(DATA TO EXAMINE begins)

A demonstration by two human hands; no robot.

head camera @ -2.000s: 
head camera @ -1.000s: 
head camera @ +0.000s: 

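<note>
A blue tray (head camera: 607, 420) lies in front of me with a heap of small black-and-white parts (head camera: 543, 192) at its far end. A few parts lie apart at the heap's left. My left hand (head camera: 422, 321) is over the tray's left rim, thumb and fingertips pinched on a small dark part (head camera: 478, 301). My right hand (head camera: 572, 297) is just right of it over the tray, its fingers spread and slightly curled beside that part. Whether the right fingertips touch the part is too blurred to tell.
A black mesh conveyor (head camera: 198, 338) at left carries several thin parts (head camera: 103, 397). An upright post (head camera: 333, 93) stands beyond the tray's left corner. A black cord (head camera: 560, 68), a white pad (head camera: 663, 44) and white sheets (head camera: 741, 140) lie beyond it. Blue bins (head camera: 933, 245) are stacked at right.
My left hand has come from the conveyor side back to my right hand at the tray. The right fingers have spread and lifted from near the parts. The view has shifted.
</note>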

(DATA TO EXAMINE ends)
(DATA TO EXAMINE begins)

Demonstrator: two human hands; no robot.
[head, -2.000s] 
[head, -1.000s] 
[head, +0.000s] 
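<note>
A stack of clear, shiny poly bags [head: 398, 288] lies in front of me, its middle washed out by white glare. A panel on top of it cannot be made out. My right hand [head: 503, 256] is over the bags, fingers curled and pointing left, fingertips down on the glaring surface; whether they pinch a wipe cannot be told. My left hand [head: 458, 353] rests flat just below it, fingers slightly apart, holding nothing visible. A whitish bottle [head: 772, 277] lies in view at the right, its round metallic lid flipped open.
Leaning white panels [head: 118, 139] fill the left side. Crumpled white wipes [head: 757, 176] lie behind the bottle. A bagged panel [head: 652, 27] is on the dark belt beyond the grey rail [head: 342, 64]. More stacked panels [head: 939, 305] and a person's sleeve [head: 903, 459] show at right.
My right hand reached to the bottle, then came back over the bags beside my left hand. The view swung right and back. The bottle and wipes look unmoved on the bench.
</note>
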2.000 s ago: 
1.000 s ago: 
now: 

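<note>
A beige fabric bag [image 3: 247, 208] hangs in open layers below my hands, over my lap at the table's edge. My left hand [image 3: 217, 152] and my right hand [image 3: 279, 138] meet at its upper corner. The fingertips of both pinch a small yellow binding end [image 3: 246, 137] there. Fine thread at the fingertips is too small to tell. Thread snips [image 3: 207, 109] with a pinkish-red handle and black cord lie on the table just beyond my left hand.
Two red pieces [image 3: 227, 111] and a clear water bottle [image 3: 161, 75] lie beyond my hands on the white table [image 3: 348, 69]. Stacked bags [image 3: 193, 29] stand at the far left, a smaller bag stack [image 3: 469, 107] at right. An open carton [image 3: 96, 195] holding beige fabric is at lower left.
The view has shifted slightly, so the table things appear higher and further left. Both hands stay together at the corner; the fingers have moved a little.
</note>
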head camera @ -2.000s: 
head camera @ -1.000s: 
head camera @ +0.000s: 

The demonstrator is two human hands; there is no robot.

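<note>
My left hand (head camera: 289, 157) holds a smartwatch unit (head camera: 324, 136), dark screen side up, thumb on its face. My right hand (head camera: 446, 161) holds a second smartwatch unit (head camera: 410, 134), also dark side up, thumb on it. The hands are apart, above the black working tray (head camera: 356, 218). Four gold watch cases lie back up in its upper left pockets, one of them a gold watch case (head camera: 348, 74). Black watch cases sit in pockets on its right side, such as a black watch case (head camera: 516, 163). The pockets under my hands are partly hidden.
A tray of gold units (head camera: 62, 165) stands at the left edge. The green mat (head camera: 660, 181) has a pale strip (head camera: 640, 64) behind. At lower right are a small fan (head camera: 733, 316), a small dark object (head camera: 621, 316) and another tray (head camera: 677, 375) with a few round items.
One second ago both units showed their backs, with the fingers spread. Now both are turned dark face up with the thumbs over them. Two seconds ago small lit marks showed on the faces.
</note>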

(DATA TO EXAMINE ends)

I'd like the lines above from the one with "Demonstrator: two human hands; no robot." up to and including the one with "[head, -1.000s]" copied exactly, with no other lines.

RESPONSE TO THE TASK>
Demonstrator: two human hands; no robot.
[head, -2.000s] 
[head, -1.000s] 

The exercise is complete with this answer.